“WHEN the guitar speaks with traditional memory, even lunch must pause to listen.”
This famous quote came to its realisation last Saturday when SaMasamba ignited Gava’s Restaurant in Belgravia in the capital.
Born Norman Masamba, SaMasamba and his band Point Blank transformed Gava’s Restaurant to a pulsating dance arena.
Diners had their mid-bite into meat and sadza temporarily abandoned as the music demanded bodies, not cutlery.
In Shona parlance, even the jackals stopped gnawing.
This was not background music; it was a call to movement, memory and meaning.
Identified by Music in Africa as an artiste whose work reflects cultural identity, unity, emotion and personal upliftment, SaMasamba’s sound is rooted in deep tradition while confidently facing outwards.
His guitar work, he told NewsDay Life & Style, draws from Zimbabwean traditional melodies fused with modern influences, creating a sonic language that feels both authentic and globally fluent.
The result is music that travels easily, yet never forgets home.
“My style is characterised by an ethnic guitar sound, fusing Zimbabwean traditional rhythms and melodies from mbira, marimba and ngoma with contemporary African fused and international diaspora adopted motifs and themes,” SaMasamba explained.
On stage, those influences converged seamlessly, producing a textured, danceable experience that felt carefully crafted rather than casually assembled.
The audience was as distinguished as the performance.
Renowned musicians Selmor Mtukudzi, Tendai Manatsa, Josh Meck and their families were among the lunchtime crowd, rising from their seats to guide dance movements as SaMasamba delivered crowd favourites such as Unorumwa, Tauya Kuzofara and Zvebasa, alongside select cover versions drawn from the bands he previously worked with.
The inter-generational exchange between performers and patrons reinforced music’s communal role as a shared language.
Underlying the performance was a broader story about how music education and access to quality equipment have elevated Zimbabwean musical production in recent years.
Improved training, exposure to diverse genres and better instruments have enabled artistes like SaMasamba to produce work of refined technical and artistic quality.
Where raw talent once struggled against limitation, today’s musicians increasingly match vision with execution, resulting in performances that can hold their own on any global stage.
SaMasamba’s music consistently carries positive social messaging, celebrating cultural roots and collective upliftment.
This ethos is traceable to a career that began around 2007, shaped by stints with Victor Kunonga, Bob Nyabinde, Chiwoniso Maraire, Oliver Mtukudzi and Hugh Masekela.

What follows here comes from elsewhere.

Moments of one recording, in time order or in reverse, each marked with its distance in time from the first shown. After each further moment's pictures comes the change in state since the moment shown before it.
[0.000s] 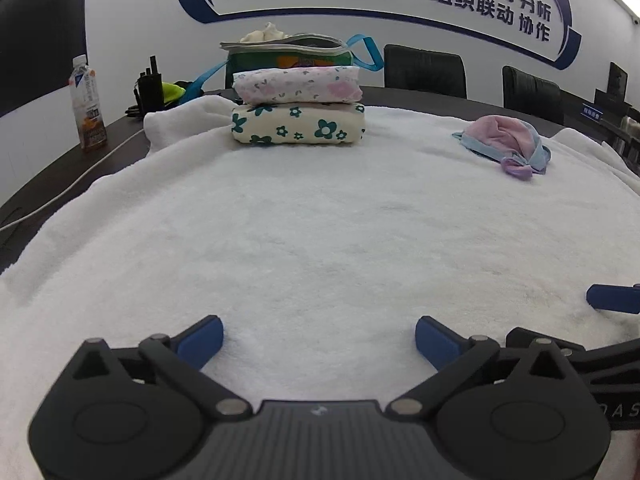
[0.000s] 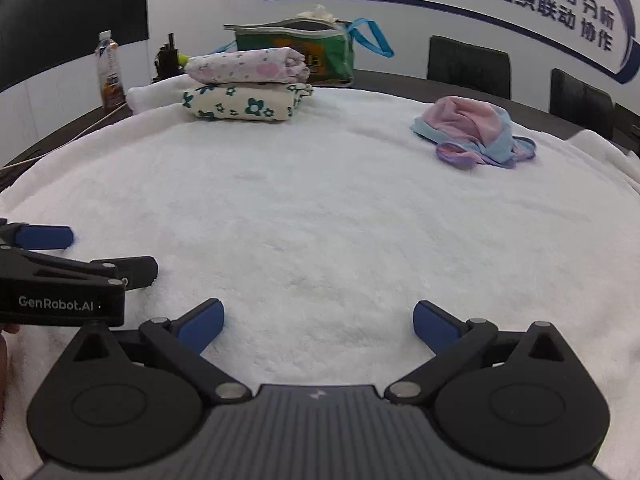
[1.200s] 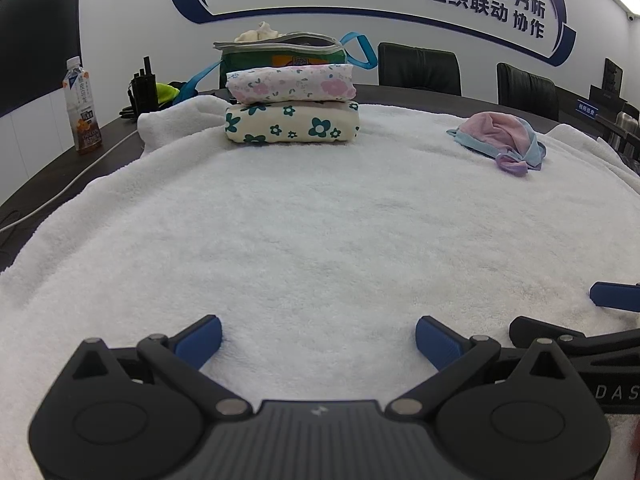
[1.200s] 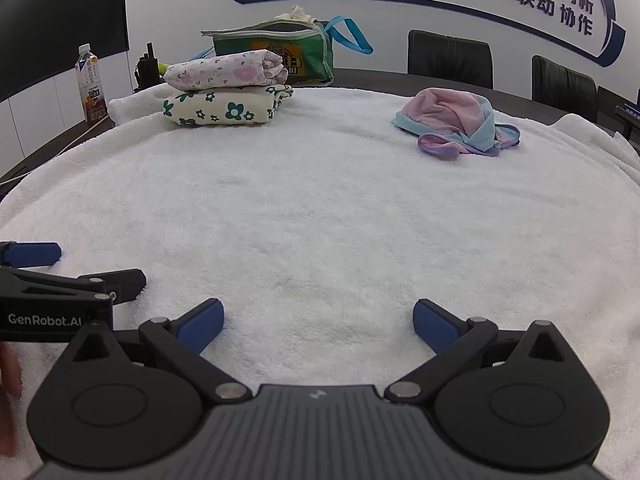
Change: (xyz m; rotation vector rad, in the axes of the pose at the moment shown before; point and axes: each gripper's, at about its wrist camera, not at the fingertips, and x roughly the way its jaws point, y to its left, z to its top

These collaborations provided international stage experience and mentorship, helping him to craft a sound that bridges traditional Zimbabwean influences with broader Afrocentric styles.
Launching his solo career around 2015, SaMasamba has since performed at major festivals, including the Cape Town International Jazz Festival, Bergen Arts Festival, Jacaranda Music Festival, Ebubeleni Music Festival, Lake Victoria Arts Festival and the Botswana Cultural Festival.
At Gava’s Restaurant, that global journey was distilled into a local triumph, proving that when tradition is well taught, well equipped and boldly expressed, it can stop time, silence plates and set souls dancing.
It reaffirmed Harare’s enduring appetite for music that educates, unites and excites generations.